==== SOURCE MATERIAL ====

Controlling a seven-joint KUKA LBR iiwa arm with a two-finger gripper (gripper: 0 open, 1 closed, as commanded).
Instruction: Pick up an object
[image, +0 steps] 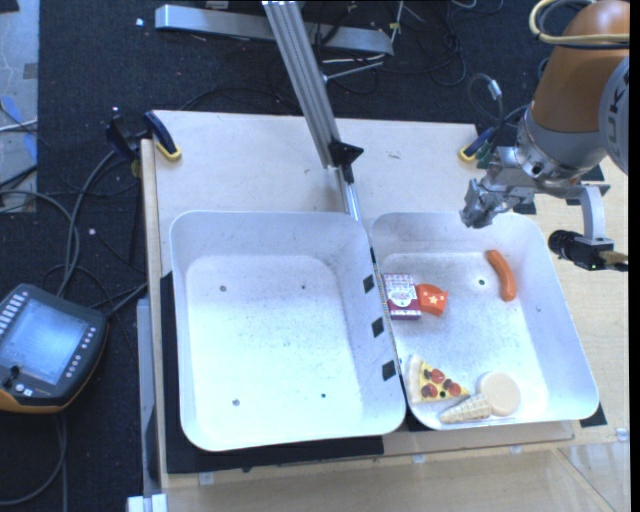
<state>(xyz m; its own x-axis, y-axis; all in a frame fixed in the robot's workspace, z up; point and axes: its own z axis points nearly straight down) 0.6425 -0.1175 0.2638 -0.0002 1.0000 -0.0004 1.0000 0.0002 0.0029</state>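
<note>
The right bin (560, 330) holds several small items. An orange sausage (502, 274) lies near its far right side. A red-and-white carton (401, 296) lies by the divider with a red-orange piece (432, 299) touching its right side. At the front sit a pizza slice (435, 382), a pale round disc (499, 392) and an ice-cream cone (466, 409). My gripper (481, 210) hangs above the bin's far edge, up and left of the sausage, apart from every item.
The left bin (265, 330) lies beside the right one. A slanted metal pole (315, 95) crosses the back of the bench down to the divider. Yellow clamps (166, 148) sit at the bench's far corners. A teach pendant (40, 345) rests on the floor at left.
</note>
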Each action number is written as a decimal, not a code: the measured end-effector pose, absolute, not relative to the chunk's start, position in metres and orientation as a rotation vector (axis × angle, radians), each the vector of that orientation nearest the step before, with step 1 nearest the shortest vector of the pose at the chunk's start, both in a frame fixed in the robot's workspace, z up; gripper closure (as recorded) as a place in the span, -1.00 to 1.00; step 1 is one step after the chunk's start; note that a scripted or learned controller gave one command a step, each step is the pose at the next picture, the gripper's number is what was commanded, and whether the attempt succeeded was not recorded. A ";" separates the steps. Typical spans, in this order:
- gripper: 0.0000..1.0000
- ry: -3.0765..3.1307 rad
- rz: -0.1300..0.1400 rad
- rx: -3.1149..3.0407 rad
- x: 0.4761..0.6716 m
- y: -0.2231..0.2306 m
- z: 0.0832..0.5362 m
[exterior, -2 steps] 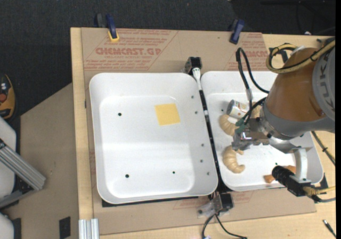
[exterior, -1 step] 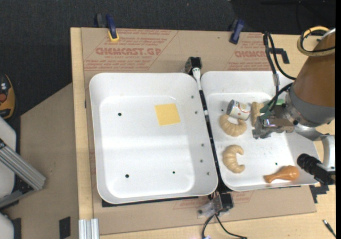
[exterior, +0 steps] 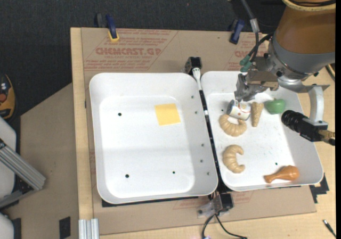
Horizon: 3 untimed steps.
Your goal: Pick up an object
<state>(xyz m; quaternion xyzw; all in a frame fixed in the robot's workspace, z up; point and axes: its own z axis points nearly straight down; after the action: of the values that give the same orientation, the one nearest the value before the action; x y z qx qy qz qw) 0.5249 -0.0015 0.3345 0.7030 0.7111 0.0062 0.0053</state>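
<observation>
Your jaws [exterior: 241,108] are down in the right bin, closed on a small white object with a red mark [exterior: 242,109], which seems to sit between the fingertips just above the upper croissant; the grip looks slight, so treat it as unproven.

Scanning from the left: the left white plastic bin [exterior: 106,142] carries a flat yellow square slice, like cheese [exterior: 168,114], lying alone near its middle. The right white bin [exterior: 309,166] holds a tan croissant-shaped pastry toy [exterior: 233,125] touching the spot under the jaws, a second tan croissant [exterior: 234,158] below it, a slim beige cone-like piece [exterior: 256,113] just beside the jaws, a green rounded piece [exterior: 276,106] further right, and an orange-brown drumstick [exterior: 282,174] near the front corner.

You are at the grasp step. Next calls for a straight lift, slow enough to show whether the white object comes up.
</observation>
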 end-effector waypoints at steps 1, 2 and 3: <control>1.00 2.220 0.017 2.207 0.586 0.037 0.420; 1.00 2.218 0.023 2.206 0.633 0.075 0.544; 1.00 2.219 -0.018 2.236 0.650 0.007 0.401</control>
<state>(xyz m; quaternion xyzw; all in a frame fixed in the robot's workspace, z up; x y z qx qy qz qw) 0.6498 0.0070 0.4009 0.7097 0.7045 -0.0057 -0.0041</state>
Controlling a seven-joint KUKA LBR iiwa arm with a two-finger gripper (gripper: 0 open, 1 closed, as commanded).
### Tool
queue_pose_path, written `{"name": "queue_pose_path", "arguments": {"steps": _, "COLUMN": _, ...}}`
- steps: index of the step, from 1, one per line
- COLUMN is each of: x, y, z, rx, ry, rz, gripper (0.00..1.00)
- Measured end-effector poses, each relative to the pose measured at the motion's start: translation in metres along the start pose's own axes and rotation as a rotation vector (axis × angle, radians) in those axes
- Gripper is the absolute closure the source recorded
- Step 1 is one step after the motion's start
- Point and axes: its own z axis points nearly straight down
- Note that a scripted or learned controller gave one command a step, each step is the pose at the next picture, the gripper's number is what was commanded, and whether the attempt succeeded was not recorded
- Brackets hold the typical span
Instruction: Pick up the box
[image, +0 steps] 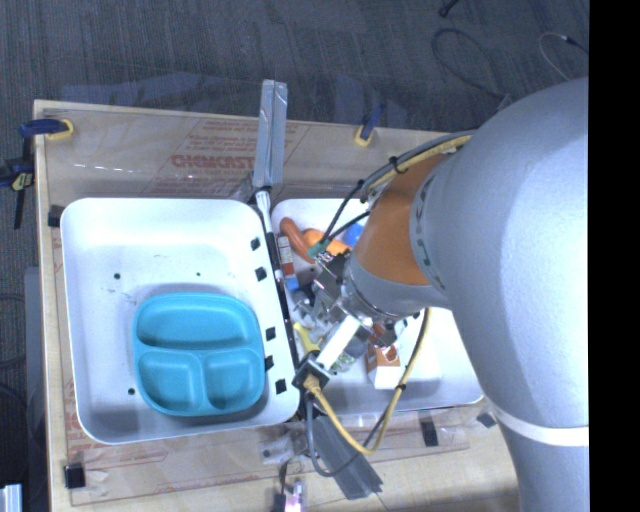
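Hanging low in the shallow white right-hand bin (452, 392), the claw (318, 300), released or clenched I cannot tell, seems mid-approach; the small white-and-brown cardboard box (384, 364) lies just beside it, so centring comes next.

We see two shallow plastic bins, both plain white: the left white bin (90, 300) and the right white bin (455, 385). The moulded three-compartment plastic tray (200, 352) is solid turquoise, unpatterned. The small cardboard box (383, 364) looks white with brown-orange patches. The robot arm (520, 250) is pale grey, its wrist band (385, 245) orange. The tan wooden bench top (150, 135) carries faded red lettering.
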Motion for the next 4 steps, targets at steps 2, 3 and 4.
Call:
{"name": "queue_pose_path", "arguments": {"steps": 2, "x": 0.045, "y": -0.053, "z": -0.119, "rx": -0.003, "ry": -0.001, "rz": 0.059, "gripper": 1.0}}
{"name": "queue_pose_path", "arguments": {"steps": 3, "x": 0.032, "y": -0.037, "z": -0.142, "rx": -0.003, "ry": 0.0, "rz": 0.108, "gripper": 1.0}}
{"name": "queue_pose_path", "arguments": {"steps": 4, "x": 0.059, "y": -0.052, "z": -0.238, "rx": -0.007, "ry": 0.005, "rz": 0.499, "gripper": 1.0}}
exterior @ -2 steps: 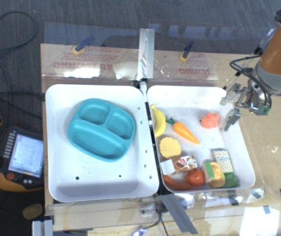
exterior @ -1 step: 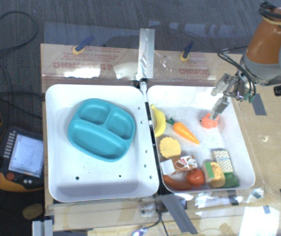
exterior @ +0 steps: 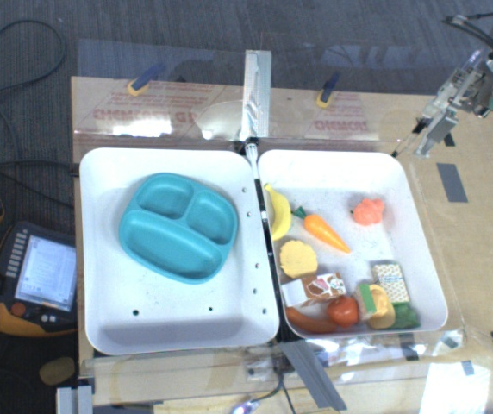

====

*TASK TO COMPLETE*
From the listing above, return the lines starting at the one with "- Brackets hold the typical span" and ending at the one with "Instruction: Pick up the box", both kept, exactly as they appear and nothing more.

*EXERCISE ANSWER*
- Brackets hold the typical span
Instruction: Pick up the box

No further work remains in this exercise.